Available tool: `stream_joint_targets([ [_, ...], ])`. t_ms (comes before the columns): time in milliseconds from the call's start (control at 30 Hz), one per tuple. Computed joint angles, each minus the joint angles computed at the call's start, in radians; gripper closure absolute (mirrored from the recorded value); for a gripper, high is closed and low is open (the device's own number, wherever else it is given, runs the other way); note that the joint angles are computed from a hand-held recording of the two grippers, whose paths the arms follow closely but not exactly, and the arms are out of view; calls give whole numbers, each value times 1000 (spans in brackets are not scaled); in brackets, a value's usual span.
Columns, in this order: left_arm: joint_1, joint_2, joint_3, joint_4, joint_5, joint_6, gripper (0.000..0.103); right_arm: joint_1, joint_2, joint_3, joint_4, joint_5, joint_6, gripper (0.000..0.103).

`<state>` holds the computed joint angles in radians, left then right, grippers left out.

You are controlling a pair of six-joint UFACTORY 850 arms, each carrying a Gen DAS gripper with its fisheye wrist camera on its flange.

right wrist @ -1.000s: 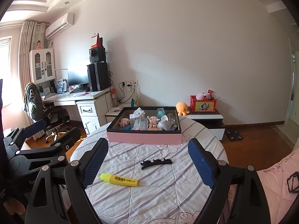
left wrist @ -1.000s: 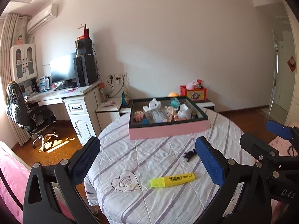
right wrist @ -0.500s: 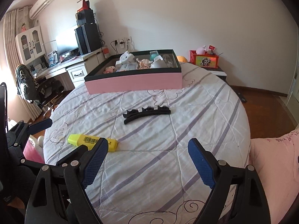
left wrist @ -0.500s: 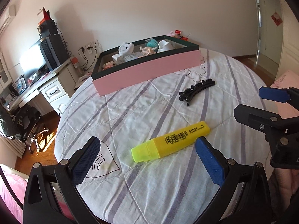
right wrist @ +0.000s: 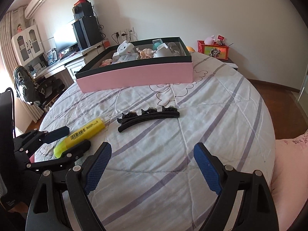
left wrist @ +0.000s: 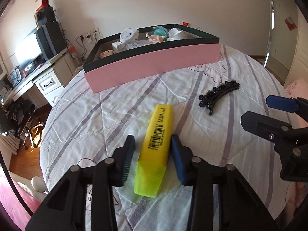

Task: Organize rigid objects
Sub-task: 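Grasp the yellow highlighter with the left tool while the right grasps the black hair clip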

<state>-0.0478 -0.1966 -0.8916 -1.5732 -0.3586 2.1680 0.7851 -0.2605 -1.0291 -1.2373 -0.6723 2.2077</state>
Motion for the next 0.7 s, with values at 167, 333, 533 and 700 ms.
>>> stream_joint_targets([
  [167, -2, -38, -48, 14, 32, -127, 77, -42, -48, -56, 54, 54, -63, 14],
  [333, -9, -58, -73, 46, 32, -174, 76, -80, -100, -124, 162, 55, -133, 13],
  [533, 2, -76, -96, 117, -2, -240, 76, -105, -164, -208, 239, 41, -271, 0],
  [700, -4, -80, -103, 121, 1, -235, 76, -117, -167, -215, 242, 32, -327, 6],
])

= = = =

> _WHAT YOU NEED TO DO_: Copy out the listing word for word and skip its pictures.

> _ANSWER TO THIS TASK_:
Available tool: `stream_joint_targets([ [_, ...], ])`. t_ms (comes before the columns): time in milliseconds from the call's start (control at 30 Hz), one per tuple. Computed joint angles, each minus the joint angles computed at the call's start, in radians; gripper closure absolute (mirrored from the recorded value); for a gripper, high is closed and low is open (the device's own number, wherever else it is given, runs the other way); note that the joint angles are computed from a hand-held recording of the two grippers, whose paths the arms follow closely but not exactly, and the arms are out of view; calls give whole numbers, each value times 1000 (spans in brackets are not scaled); in brackets, a value's usual span.
Columns, in this order: left_arm: joint_1, joint_2, joint_3, joint_4, joint_5, joint_6, gripper (0.000..0.103); right_arm: joint_1, joint_2, joint_3, joint_4, joint_5, joint_6, gripper (0.000..0.103).

`<state>` holds the computed joint angles in radians, left then right, grippers left out.

You are controlling a pair of six-joint UFACTORY 850 arms, each carrying a Gen DAS gripper with its fisheye wrist camera on its flange.

right wrist @ -1.000s: 
left wrist @ -1.000s: 
right wrist @ -0.500s: 
left wrist @ -0.500s: 
right wrist @ +0.000s: 
left wrist @ +0.000s: 

Task: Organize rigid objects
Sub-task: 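Grasp the yellow highlighter with the left tool while the right grasps the black hair clip
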
<state>-0.0478 -0.1966 -0.8916 -1.5732 -0.3586 2.1680 0.7851 -0.2605 -1.0291 -1.2373 -0.6723 2.2077</state>
Motion for the next 0.7 s, with values at 167, 333, 533 and 700 ms.
>>> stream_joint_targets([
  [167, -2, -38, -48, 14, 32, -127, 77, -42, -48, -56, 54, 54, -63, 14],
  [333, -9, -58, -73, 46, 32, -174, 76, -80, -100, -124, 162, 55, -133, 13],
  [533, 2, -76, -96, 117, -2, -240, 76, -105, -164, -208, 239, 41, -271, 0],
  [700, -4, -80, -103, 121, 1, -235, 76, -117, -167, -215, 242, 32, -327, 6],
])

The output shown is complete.